** Opening Record extracts block **
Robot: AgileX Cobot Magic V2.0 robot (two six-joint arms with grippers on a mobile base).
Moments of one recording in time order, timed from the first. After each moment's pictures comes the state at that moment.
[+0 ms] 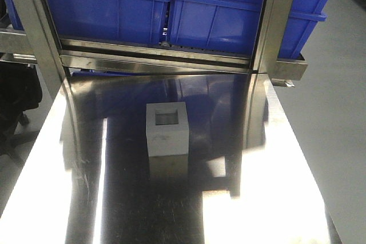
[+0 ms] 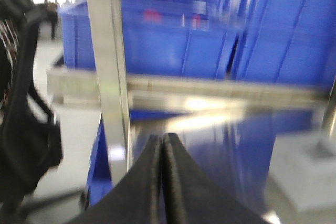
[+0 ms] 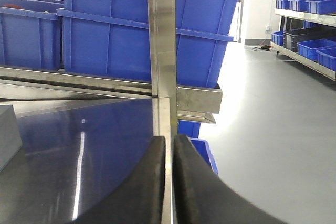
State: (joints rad) left arm -0.03 0.45 -0.45 -0.07 0.28 0.07; right arm 0.01 -0.02 0.03 -0.03 0.09 0.05
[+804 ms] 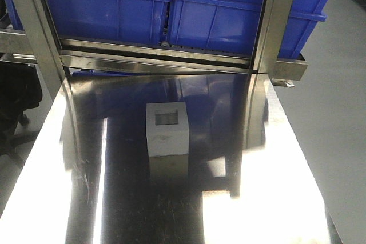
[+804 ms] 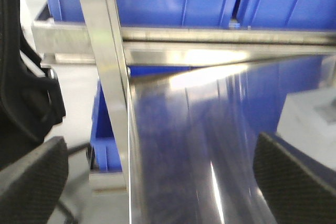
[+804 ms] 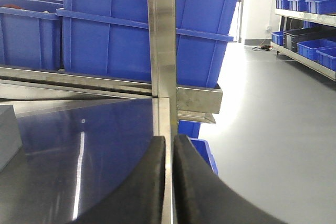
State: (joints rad) left arm -0.03 0.61 -0.52 -0.07 0.31 0.09; right arm 0.01 -0.02 0.03 -0.03 0.09 0.05
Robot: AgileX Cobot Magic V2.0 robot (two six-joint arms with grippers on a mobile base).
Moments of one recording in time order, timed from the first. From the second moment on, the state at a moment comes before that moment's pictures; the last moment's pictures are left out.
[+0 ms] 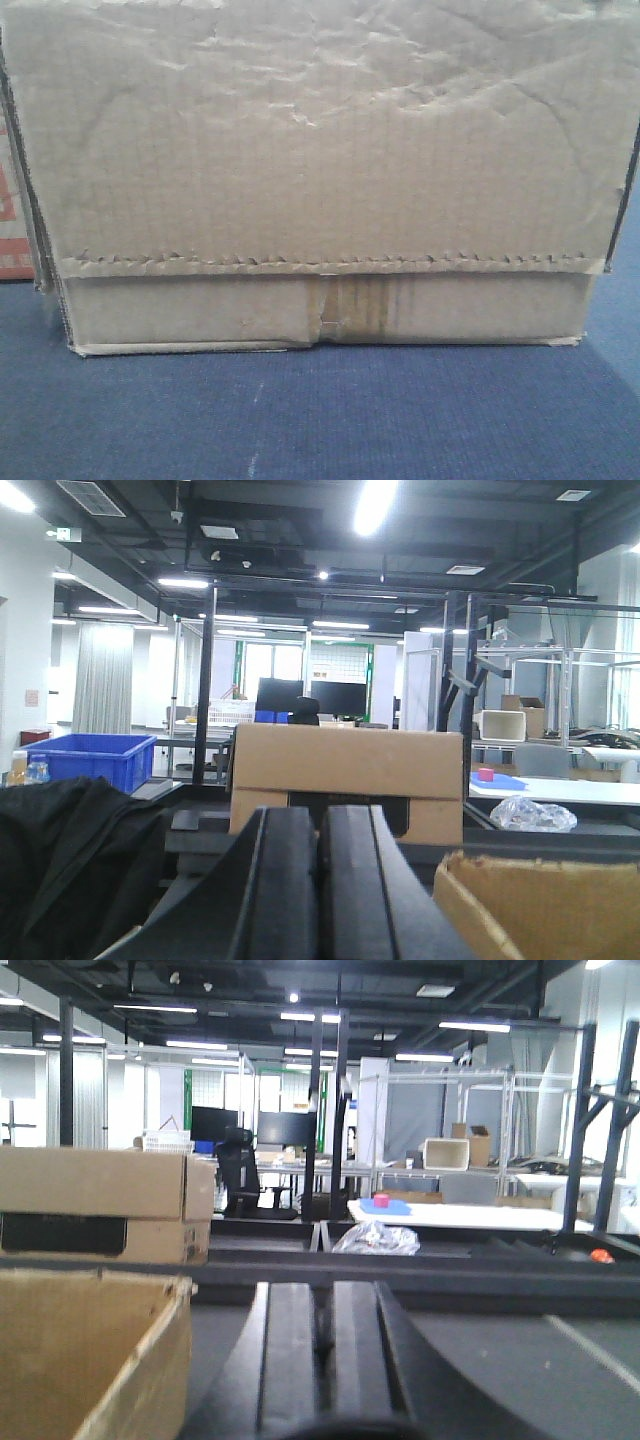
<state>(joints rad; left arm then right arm) 0.01 0.07 -0.42 0.00 0.06 -0.03 0.01 0.06 -0.45 0.08 0.20 -0.07</state>
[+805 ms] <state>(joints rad) -0.07 0.79 -0.93 0.11 0.60 -0.03 0.01 0.71 -0.85 0.07 0.41 -0.07</state>
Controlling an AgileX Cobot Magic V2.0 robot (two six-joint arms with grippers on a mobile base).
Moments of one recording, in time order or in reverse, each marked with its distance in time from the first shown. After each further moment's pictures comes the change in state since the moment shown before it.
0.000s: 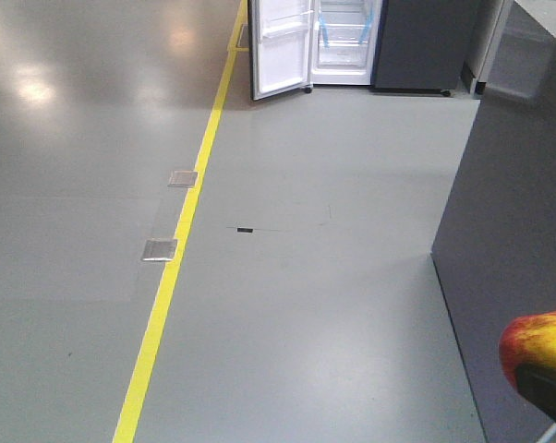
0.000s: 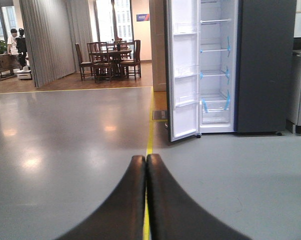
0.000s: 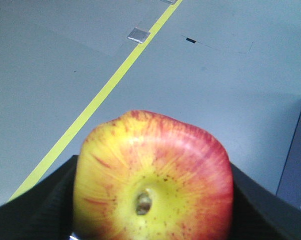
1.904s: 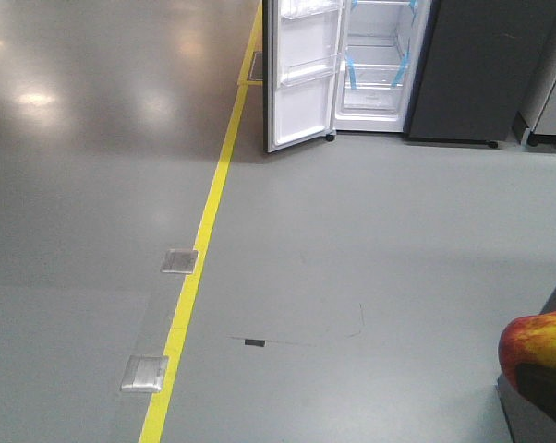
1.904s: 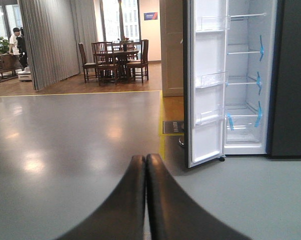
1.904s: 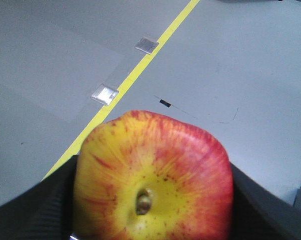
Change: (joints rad) left arm 0.000 0.000 0.000 0.000 0.000 0.000; right arm 0.000 0.000 0.000 0.000 0.001 0.000
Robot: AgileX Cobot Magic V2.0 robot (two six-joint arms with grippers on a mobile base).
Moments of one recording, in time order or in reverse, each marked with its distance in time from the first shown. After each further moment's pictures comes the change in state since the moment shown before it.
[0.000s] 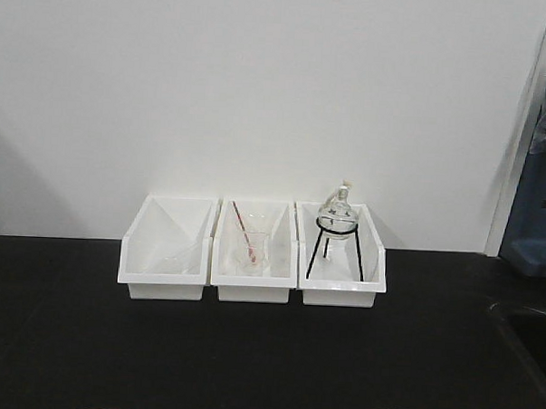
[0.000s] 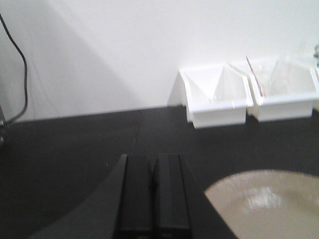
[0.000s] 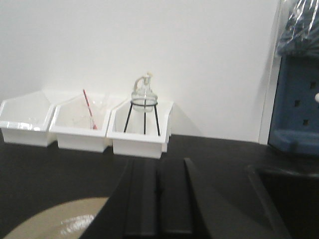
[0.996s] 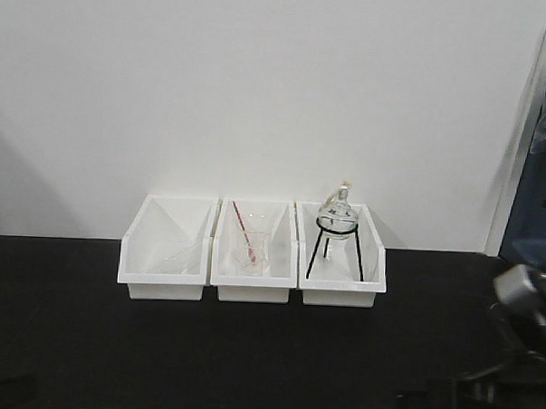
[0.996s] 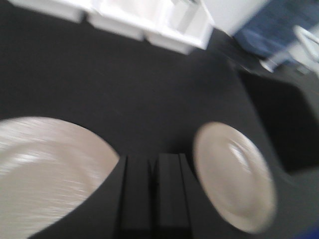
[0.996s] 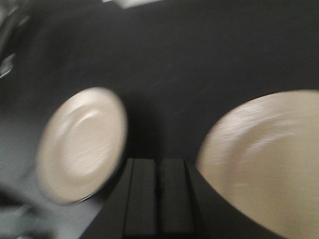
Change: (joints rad) left arm 0.000 0.956 -0.689 -0.999 0.730 0.391; right arm 0.000 1.176 -0.877 0.953 0.867 -0.433
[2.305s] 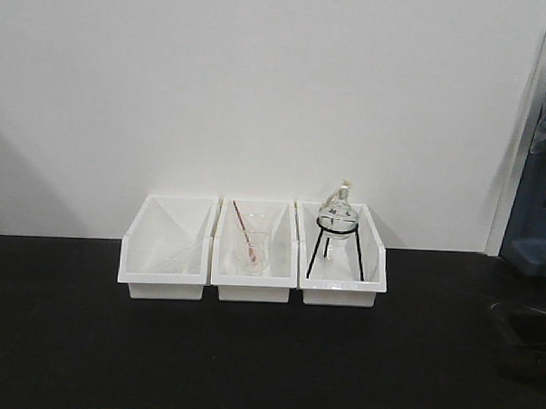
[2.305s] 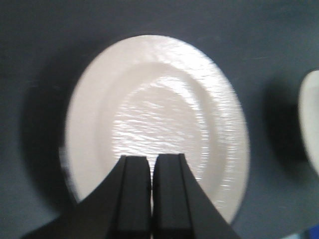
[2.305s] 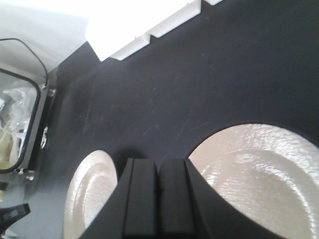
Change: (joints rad) left arm 0.421 0.253 -0.012 0.258 0.242 0.153; right arm -0.553 0.165 -0.015 0.247 0.250 -0.274
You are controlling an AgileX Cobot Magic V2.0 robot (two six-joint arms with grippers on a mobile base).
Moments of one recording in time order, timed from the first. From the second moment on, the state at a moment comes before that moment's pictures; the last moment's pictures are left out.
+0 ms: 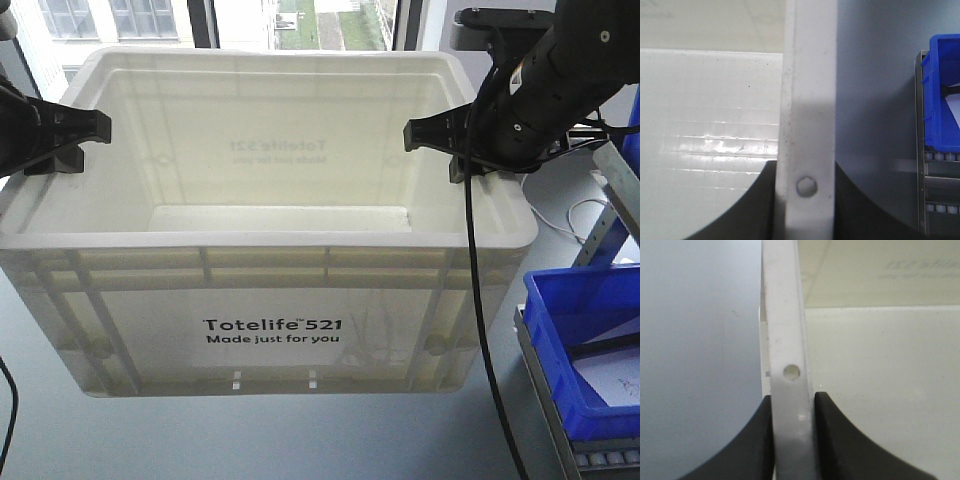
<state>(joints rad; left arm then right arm) -0.19 1.36 -1.34 -0.01 0.95 -0.20 0.39 1.60 -1.55 -0.13 1.09 0.36</state>
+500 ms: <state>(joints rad) -0.19 1.36 -1.34 -0.01 0.95 -0.20 0.39 1.60 -1.55 -0.14 1.09 0.36</state>
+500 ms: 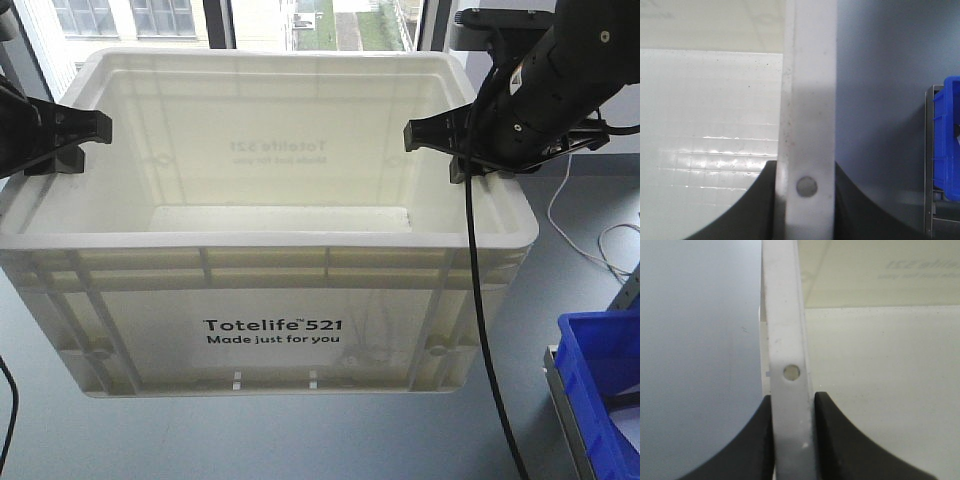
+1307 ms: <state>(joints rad) -0.19 1.36 -1.34 -0.01 0.95 -0.20 0.39 1.60 -1.55 -0.14 1.09 0.36</state>
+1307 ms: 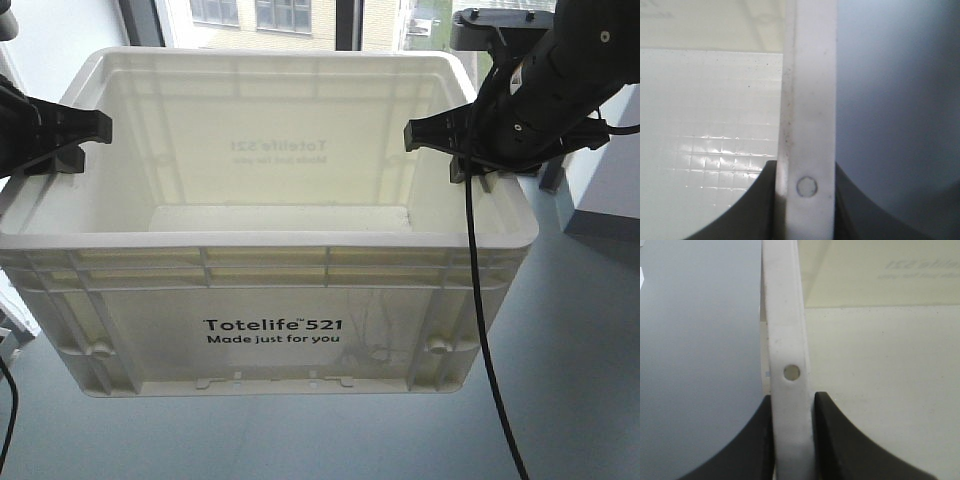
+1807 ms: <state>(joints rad) -0.19 1.36 -1.34 -0.01 0.95 -0.20 0.39 1.60 -1.55 -0.14 1.09 0.36</state>
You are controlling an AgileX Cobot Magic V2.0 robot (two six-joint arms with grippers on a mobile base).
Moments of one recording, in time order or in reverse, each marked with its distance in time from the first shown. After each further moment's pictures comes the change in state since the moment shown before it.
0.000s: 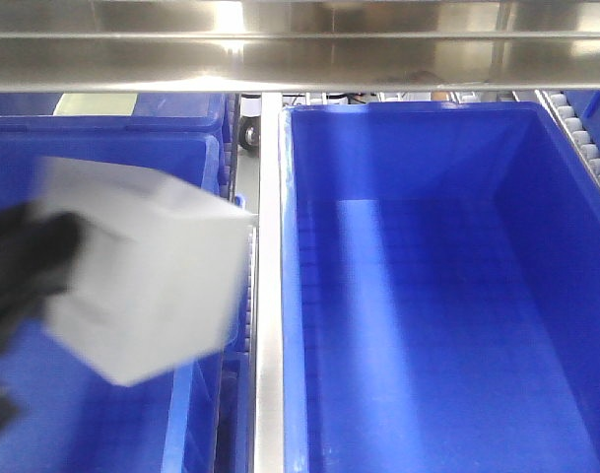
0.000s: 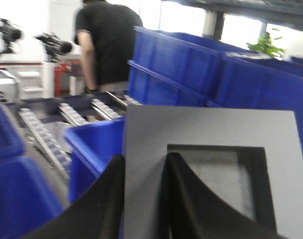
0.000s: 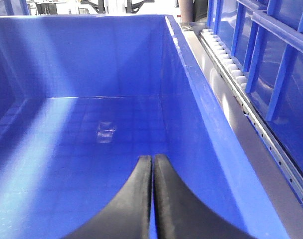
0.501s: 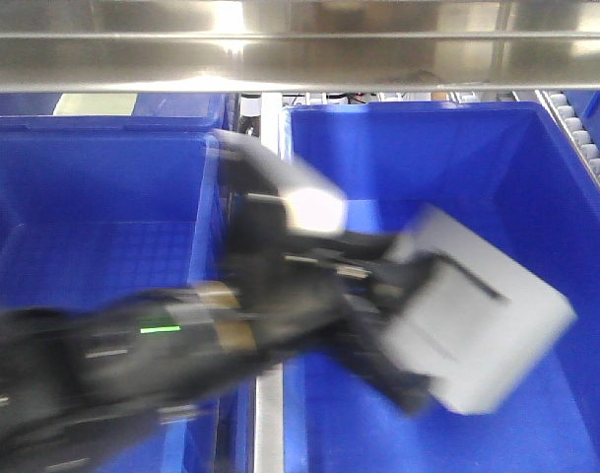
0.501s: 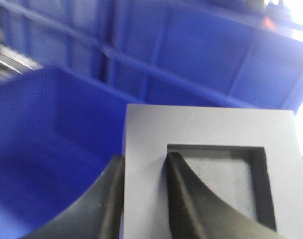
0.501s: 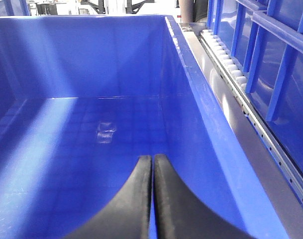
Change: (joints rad) left arm -0.308 0.727 -0.393 0.008 -0.135 0.000; right arm 0.000 0.000 0.000 0.000 -0.002 0.000
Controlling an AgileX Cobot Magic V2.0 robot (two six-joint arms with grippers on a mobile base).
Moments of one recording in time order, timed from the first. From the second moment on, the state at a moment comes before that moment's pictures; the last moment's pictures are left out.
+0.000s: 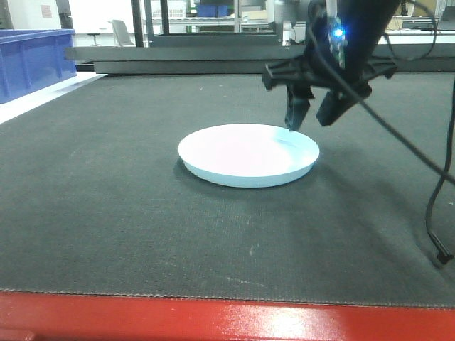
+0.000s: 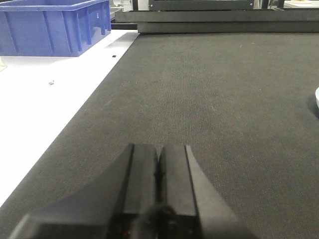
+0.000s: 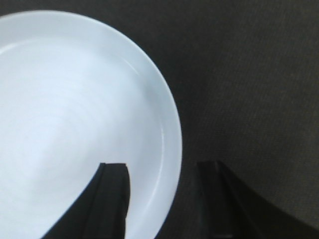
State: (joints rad) left arm -0.02 -0.02 0.03 -0.19 0.12 0.25; right arm 0.38 1.89 -1.42 -0.04 0.57 0.12
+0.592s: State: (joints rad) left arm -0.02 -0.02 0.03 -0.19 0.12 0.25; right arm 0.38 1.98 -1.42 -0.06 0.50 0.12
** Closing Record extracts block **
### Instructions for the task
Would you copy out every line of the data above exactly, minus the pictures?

### Response to this exercise
Robot: AgileX Cobot Magic V2.0 robot (two six-joint arms with grippers on a mobile base).
Moments of one recording in time order, timed from the first. After each moment's pictures comes the state at that moment.
[+0 ms] 
[+0 ms] 
[+0 ms] 
State: (joints rad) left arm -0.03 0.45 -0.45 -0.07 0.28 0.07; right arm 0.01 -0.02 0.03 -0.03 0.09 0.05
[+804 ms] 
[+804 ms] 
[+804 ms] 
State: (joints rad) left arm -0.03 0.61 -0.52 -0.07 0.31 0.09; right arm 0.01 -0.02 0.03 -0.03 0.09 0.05
Robot: AgileX Cobot Magic V2.0 robot (two six-joint arms with grippers on a mobile base).
Moments of one recording in time order, timed from the first. From the second moment on, the state at a moment comes before that moment's pictures; the last moment's pictures are left out.
[+0 ms] 
<state>(joints rad; left arm then right arm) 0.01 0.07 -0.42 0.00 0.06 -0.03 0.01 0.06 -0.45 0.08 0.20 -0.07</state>
[+805 ms] <state>(joints rad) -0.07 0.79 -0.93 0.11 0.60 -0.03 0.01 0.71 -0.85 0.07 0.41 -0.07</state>
Controlling an AgileX Cobot Magic V2.0 robot (two six-joint arms with grippers on a mobile base).
Moments of one recording, in time order or in reverse, each marked with its distance in time from the first shown. After each further moment's pictures comes the change in state since the moment shown before it.
0.000s: 
0.000s: 
0.000s: 
1.904s: 
1.904s: 
1.904s: 
Change: (joints rad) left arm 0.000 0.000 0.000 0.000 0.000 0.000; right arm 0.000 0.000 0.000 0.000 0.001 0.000
Robot: AgileX Cobot Magic V2.0 robot (two six-joint arms with grippers on a mobile base).
Moments of one recording, in time order or in reverse, each marked with its distance in time from the first shown. After each further moment's pictures comes the change in state since the moment shown before it.
[0.000s] 
[0.000s] 
[0.000s] 
[0.996s] 
[0.996s] 
[0.996s] 
Change: (joints rad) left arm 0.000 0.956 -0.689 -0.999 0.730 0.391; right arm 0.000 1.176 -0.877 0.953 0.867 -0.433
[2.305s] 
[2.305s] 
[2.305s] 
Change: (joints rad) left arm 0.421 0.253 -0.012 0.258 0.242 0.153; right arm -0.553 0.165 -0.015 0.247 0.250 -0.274
You are controlling an AgileX Cobot Magic V2.0 robot (two six-joint arms with grippers on a mobile base).
Moments of one recording in time order, timed from the first. From the second moment on, the state at a moment comes before that moment's pictures; the last moment's pictures are left out.
+0 ms: 
<state>(joints rad; left arm then right arm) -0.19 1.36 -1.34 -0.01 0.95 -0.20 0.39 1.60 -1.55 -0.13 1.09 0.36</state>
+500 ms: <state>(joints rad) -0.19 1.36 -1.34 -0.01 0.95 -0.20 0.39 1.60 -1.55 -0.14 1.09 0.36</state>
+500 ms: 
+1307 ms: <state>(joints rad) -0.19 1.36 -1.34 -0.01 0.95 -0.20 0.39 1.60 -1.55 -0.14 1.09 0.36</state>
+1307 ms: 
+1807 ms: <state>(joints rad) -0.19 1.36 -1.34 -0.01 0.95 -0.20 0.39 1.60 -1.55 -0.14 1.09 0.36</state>
You are controlling an AgileX Cobot Magic V2.0 robot (two six-joint arms with grippers on a mobile base).
Moments of one recording, in time order or in reverse, each marked with its distance in time from the first shown. After each further moment's pictures comes the change in state since the moment shown before it.
0.000s: 
0.000s: 
0.000s: 
0.501s: 
0.501s: 
0.501s: 
Change: (joints rad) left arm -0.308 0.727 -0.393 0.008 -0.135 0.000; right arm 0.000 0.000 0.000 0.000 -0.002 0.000
Controlling an AgileX Cobot Magic V2.0 robot (two six-joint arms with grippers on a mobile base).
Moments of one recording in time order, timed from the first. From the second moment on, the state at a moment comes before that moment's pictures; the last moment's pictures are left out.
+0.000s: 
+0.000s: 
+0.000s: 
State: (joints rad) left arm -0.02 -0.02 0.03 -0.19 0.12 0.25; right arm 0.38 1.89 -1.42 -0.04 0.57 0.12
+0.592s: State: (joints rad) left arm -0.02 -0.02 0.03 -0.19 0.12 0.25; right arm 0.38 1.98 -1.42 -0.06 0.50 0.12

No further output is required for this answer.